BOGOR, JAKARTAMU.COM | Serikat Usaha Muhammadiyah (Sumu) Bogor Raya menggelar Buka Bersama dan Tausyiah Ramadhan 1447 H di Kantor BKsPPI Pusat (Badan Kerja Sama Pondok Pesantren Indonesia), Bogor. Kegiatan ini mempertemukan pengusaha muslim, profesional, dan komunitas muslim untuk mempererat silaturahmi sekaligus membahas peran dunia usaha dalam memperkuat ekonomi umat.
Ketua Sumu Bogor Raya Anang Yudi Riswanto mengatakan jaringan pengusaha muslim perlu terus diperkuat agar memberi manfaat lebih luas bagi masyarakat. “Kita ingin menghadirkan pengusaha muslim yang kuat dalam bisnis sekaligus memiliki kepedulian sosial dan kontribusi nyata bagi umat serta bangsa,” ujar Anang dalam sambutannya.
Acara dimulai pukul 16.00 WIB dengan registrasi peserta, dilanjutkan pembukaan serta tilawah Al-Qur’an oleh Alfarisi Alhafidz. Kegiatan kemudian berlanjut dengan tausyiah Ramadhan yang disampaikan Didin Hafidhuddin bertema “Membentuk Pengusaha Muslim yang Maju dan Berkemajuan.”

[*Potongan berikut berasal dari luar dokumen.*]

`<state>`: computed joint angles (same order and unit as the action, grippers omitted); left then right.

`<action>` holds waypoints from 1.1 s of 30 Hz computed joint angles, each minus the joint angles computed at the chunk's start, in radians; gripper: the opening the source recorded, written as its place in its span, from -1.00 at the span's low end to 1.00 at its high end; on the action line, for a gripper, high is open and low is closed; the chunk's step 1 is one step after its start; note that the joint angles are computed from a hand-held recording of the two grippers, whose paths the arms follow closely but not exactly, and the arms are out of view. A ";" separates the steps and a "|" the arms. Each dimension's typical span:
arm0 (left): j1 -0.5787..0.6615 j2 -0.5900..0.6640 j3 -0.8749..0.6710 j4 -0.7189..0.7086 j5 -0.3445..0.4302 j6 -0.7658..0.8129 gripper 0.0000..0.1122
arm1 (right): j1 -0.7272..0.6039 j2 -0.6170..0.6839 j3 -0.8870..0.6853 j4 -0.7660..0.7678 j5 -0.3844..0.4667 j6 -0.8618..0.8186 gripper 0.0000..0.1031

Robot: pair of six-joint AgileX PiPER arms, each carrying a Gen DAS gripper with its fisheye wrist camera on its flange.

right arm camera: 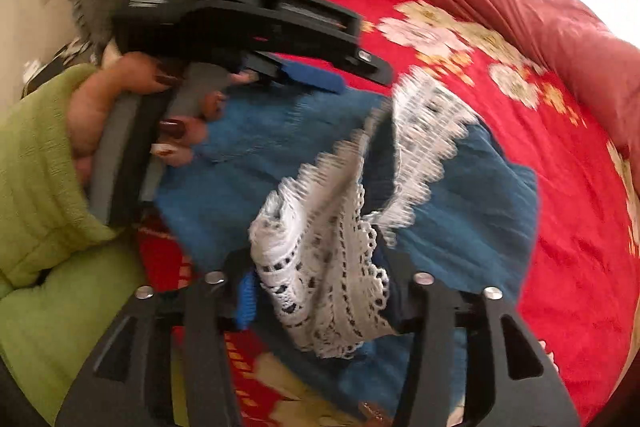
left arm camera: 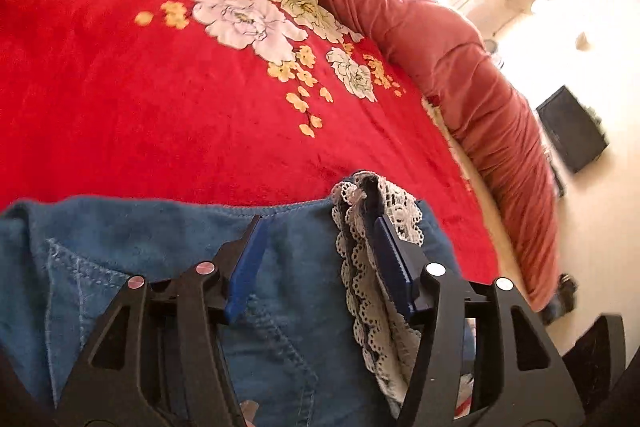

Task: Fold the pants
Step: 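Lift the lace-hemmed leg with both tools and fold it over the pocket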

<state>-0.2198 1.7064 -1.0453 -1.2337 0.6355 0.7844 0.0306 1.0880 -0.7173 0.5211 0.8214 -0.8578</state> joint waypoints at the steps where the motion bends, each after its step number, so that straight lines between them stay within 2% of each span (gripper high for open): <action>1: 0.010 0.005 0.003 -0.030 0.013 0.022 -0.14 | 0.005 -0.020 -0.002 0.015 0.023 -0.016 0.02; 5: 0.041 -0.006 0.031 -0.111 0.060 0.096 -0.11 | -0.076 -0.077 -0.031 0.137 0.202 -0.146 0.02; 9: 0.043 -0.008 0.038 -0.127 0.084 0.092 -0.08 | -0.200 -0.123 -0.050 0.158 0.280 -0.214 0.08; 12: 0.031 0.011 0.015 -0.109 0.110 0.061 -0.06 | -0.326 -0.086 -0.058 0.167 0.265 -0.245 0.08; 14: 0.004 0.055 -0.055 -0.039 0.127 -0.029 -0.02 | -0.382 -0.031 -0.055 0.170 0.238 -0.252 0.08; 17: -0.030 0.110 -0.141 0.048 0.119 -0.133 -0.01 | -0.419 0.041 -0.042 0.164 0.178 -0.253 0.08; 21: -0.078 0.191 -0.245 0.142 0.096 -0.267 0.02 | -0.482 0.067 -0.015 0.191 0.183 -0.302 0.08; 22: -0.098 0.196 -0.259 0.173 0.076 -0.292 -0.03 | -0.490 0.073 -0.009 0.198 0.179 -0.314 0.08; 23: -0.111 0.199 -0.268 0.190 0.065 -0.306 -0.19 | -0.489 0.077 -0.006 0.200 0.176 -0.315 0.08; 24: -0.120 0.209 -0.279 0.174 0.078 -0.297 -0.69 | -0.482 0.083 -0.003 0.200 0.170 -0.314 0.08; 25: -0.128 0.207 -0.280 0.174 0.074 -0.302 -0.77 | -0.474 0.088 0.000 0.199 0.159 -0.312 0.08; 30: -0.152 0.049 -0.152 0.173 -0.052 -0.224 -0.82 | -0.471 0.092 0.009 0.212 0.164 -0.330 0.09; 33: -0.169 0.020 -0.153 0.370 -0.099 -0.369 -0.76 | -0.442 0.096 0.019 0.213 0.144 -0.331 0.15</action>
<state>-0.3891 1.7267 -1.1982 -0.8639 0.5369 0.4159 -0.4109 1.1844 -0.6982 0.7337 0.9649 -1.1890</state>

Didin menjelaskan kemajuan umat bertumpu pada fondasi spiritual yang kuat. Ia mengutip riwayat Ibnu Abbas RA yang ketika meminum air zam-zam memohon tiga hal: ilmu yang bermanfaat, rezeki yang luas, dan kesehatan.

“Tiga hal ini menjadi pilar penting dalam membangun peradaban. Ilmu memberi arah, rezeki menopang kemandirian, dan kesehatan menjaga produktivitas,” kata Didin.
Menurutnya, ilmu yang bermanfaat adalah ilmu yang berlandaskan Al-Qur’an dan Sunnah serta membentuk akhlak mulia. Pendidikan juga berperan membangun kekuatan spiritual, intelektual, sosial, dan emosional agar umat mampu menghadapi tantangan zaman.
Ia juga menyinggung peran ekonomi dalam kehidupan umat. Menurut Didin, Islam mendorong umatnya menjadi pelaku usaha yang mandiri dan produktif dengan tetap memegang prinsip kehalalan.
“Bisnis merupakan amanah yang kelak dipertanggungjawabkan di hadapan Allah,” ujarnya.
Didin menambahkan pengusaha muslim ideal memiliki karakter amanah, jujur, kreatif, ulet, dan produktif, serta tetap menjaga ibadah. Kerja sama antarpengusaha juga diperlukan agar ekosistem ekonomi umat dapat tumbuh lebih kuat.
“Orang-orang beriman saling menolong. Karena itu, jejaring usaha harus dibangun untuk saling menguatkan,” kata Didin.